Based on the IQRs, if there are any outliers in the data, they were most likely to be in the Infubinol or Ceftamin data groups. Ceftamin had the widest IQR, with Infubinol being the second highest. However, this could be the result of a wider variance in the datapoints, instead of there being an outlier skewing the data. Looking back at the Summary Data table created for volume growth, Infubinol had the widest variance between the 4 regimens being compared, with Ceftamn coming in second. Additionally, Infubinol also had the widest standard deviation of the four.
While the presence of outliers is easy enough to check for with the quartile and IQR analysis, I usually prefer to simple graph the data as boxplots, to visually confirm outliers. A look at the boxplots shows that it is in fact Infubinal that had an outlier within its dataset. We can also see that the final tumor volumes for Capomulin and Ramiance were noticeably lower overall, indicating better effectiveness of these drugs.
To see the effect of the drug on tumor growth over time, I found it useful to map out the datapoints for one particular mouse in the Capomulin cohort.
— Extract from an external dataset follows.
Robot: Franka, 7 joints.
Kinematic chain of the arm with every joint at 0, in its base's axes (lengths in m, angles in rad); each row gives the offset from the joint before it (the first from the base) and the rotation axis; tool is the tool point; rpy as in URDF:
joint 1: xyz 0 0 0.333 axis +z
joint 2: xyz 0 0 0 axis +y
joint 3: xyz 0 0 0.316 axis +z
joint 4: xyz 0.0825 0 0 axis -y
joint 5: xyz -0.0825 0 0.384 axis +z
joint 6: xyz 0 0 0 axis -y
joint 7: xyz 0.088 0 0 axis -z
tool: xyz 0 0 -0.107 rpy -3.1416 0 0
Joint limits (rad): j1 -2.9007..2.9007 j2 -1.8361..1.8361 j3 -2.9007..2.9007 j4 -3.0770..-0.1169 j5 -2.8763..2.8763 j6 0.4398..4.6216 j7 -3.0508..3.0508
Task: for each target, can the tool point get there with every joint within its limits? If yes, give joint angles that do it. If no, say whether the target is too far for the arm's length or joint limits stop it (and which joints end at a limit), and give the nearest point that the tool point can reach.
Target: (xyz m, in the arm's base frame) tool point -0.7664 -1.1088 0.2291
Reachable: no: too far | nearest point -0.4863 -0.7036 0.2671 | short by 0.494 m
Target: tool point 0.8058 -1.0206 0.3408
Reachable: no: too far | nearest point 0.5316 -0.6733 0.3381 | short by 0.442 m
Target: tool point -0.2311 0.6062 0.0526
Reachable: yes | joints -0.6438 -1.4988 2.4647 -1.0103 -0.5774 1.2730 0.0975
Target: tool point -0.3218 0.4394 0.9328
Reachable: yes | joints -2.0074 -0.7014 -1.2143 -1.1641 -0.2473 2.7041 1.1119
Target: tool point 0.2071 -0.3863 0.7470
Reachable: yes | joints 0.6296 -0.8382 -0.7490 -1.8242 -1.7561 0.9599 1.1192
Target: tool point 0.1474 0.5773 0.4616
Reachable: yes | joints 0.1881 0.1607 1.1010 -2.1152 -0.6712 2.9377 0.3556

Mouse t565 was chosen because it did survive the entire study, but was also average in results for survivors, meaning that it showed neither among the best nor among the worst results for the surviving Capomulin cohort. You can see from the plot that, at first, the tumor continued to grow and so it took at least 2 doses of the drug before noticeable decreases in tumor growth were recorded (after day 10). The tumor growth was at its lowest point on day 30, but after that the tumor growth began to increase again despite additional doses of the drug.
For our two best performing drugs, there was one final analysis comparing the weight of each mouse to the average tumor volume (i.e. averaging all tumor measurements during the trial) for that mouse. I used linear regression to illustrate the correlations more clearly. While there is a clear correlation between weight and average tumor volume for mice in both groups, indicating that mouse weight may be contributing to the effectiveness of the drug regimen, the correlation was less pronounced with the Ramicane mice.